Sir Howard Elston, our beachwear correspondent, files his report from a St Tropez jail cell after been arrested by Froggie cops.
I am sitting on my jailhouse straw mattress (writes an unrepentant Sir Howard Elston) with my male burkini haphazardly draped across my sculpted naked body as French police decide whether to charge me with seaside indecency.
As a leading male model for the epoch-changing Doncaster fashion industry, I had been hired to show the a la mode world how the perfect masculine body could use the BURKINI, the all-over swimsuit that hides rather than reveals the lustful naked human form.
I was nicked and frog-marched off to jail. El Commandante Monsieur Jean Jacques Lemerde told me: “It is disgusting that you are hiding your body on one of our French beaches. You must be semi naked like the rest of the beach population who flaunt their fat bellies, their sagging body parts and their hairy arses.’
“Why do you think we fought a revolution all those years ago and chopped off so many heads?”

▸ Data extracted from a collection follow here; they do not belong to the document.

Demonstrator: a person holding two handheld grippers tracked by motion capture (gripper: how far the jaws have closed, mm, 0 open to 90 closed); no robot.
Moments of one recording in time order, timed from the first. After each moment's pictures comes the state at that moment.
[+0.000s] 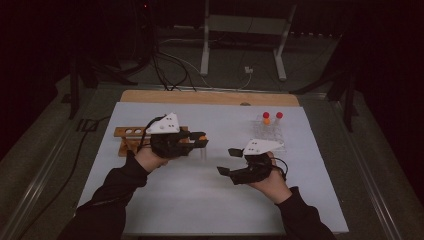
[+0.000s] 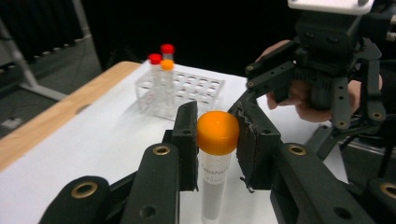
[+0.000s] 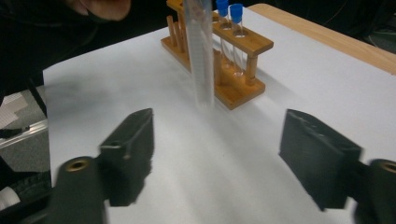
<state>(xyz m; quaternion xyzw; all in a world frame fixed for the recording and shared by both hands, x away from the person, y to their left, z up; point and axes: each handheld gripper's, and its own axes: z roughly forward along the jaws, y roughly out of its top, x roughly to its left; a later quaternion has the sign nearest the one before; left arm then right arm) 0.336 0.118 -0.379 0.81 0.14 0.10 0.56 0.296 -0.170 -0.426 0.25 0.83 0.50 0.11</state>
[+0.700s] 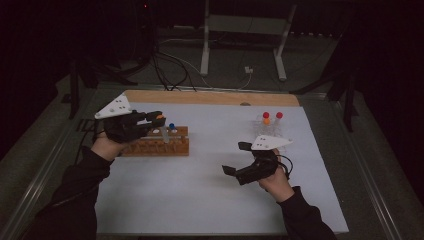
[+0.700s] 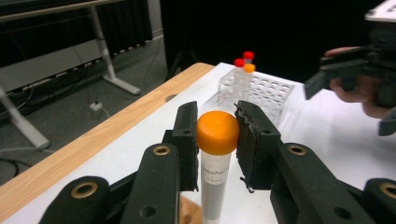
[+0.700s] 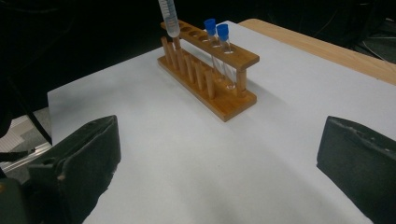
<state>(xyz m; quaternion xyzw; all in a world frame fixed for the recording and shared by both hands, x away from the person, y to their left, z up) 0.347 0.214 -0.352 0.78 0.24 0.19 0.55 0.300 -0.183 -0.420 0.27 0.80 0.52 0.10</state>
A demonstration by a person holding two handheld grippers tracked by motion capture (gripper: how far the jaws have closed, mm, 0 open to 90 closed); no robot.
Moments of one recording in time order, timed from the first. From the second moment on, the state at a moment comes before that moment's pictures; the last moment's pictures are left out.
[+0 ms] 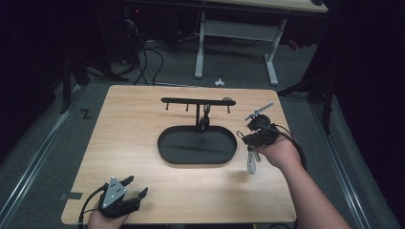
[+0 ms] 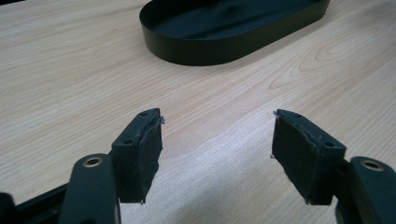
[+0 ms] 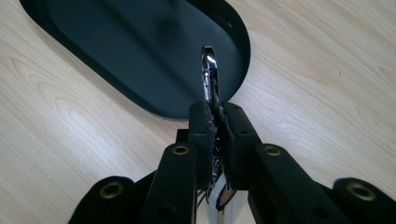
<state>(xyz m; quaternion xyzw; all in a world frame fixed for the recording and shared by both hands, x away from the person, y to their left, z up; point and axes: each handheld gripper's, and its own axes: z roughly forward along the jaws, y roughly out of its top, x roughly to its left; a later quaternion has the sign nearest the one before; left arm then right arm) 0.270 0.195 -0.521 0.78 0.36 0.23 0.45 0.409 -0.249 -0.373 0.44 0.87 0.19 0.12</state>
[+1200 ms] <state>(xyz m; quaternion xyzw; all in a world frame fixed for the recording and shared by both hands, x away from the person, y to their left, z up) 0.268 0.195 -0.522 0.79 0.36 0.23 0.44 0.453 -0.218 -0.334 0.44 0.86 0.23 0.13</state>
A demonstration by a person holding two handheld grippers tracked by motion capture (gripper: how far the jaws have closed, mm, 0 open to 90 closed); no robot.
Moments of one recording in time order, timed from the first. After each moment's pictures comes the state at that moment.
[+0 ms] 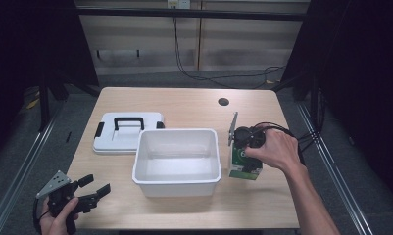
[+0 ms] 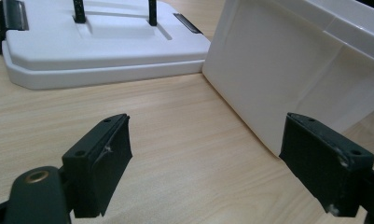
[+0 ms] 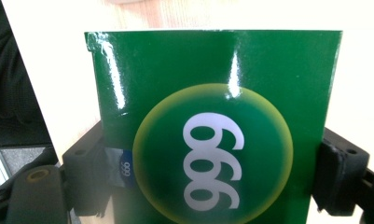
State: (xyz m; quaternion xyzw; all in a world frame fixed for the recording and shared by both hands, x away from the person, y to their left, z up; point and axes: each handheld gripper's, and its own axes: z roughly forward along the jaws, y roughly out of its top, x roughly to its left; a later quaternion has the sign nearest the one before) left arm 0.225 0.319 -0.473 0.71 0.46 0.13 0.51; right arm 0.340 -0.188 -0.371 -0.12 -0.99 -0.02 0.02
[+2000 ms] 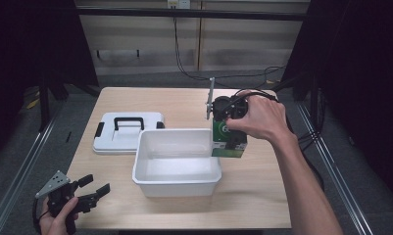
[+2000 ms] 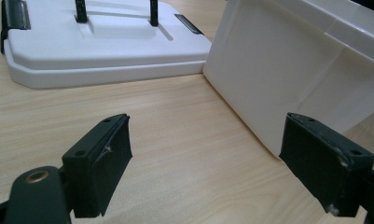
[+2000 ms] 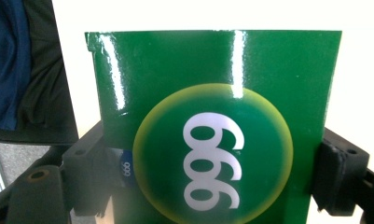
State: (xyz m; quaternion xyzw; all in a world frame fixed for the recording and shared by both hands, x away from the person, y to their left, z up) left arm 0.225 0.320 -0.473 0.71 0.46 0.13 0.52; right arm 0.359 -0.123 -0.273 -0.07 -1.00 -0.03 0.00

Last night, a police spokesthing said:
“At 12.32 today, officers dressed in designer Speedo budgie-grabbers, Jimmy Choo diamanté flip flops, Raybans and greased to the gills in Factor 50 arrested a British degenerate of indeterminate age under suspicion of corrupting maritime morals. He will be questioned, tortured and found guilty of terrorism under Provence law.”
I now seem to be a cause celebre, as they say in this land of fraternities, sororities and croissants. Frog political hack Slick Nick Sarkozy said burkinis represent a threat to public order and hygiene.
And Sarko told me in a top secret hush hush confidential behind closed doors in camera private 1-2-1 visit to my death row cell over a croque monsieur and zuppa d’anglaise:
“First, Sir Howard, we ban the burkinis which scare all decent semi nude beach goers. Then it’s the nuns and monks…
‘Subsequently,’ he added conspiratorially, “we nab the surfers in their threatening wetsuits. Then babies under two on hot beaches whose mothers illegally dress them in tee-shirts and present a living threat to our French traditions.”
Phil, a Yorkshire beachwear consultant for the Vichy regime and a leading cultural commentator, said over a pint of Tetley tea and a current bap: “Zut alors. Howard Elston should remain in his frog jail cell until he repents and stops threatening decent half naked French holidaymakers.
“It’s that bloody simple. Let’s go Hull Kingston Rovers. And did you know that if Yorkshire were an independent nation, it would have come in 219th in the Olympic medal table?”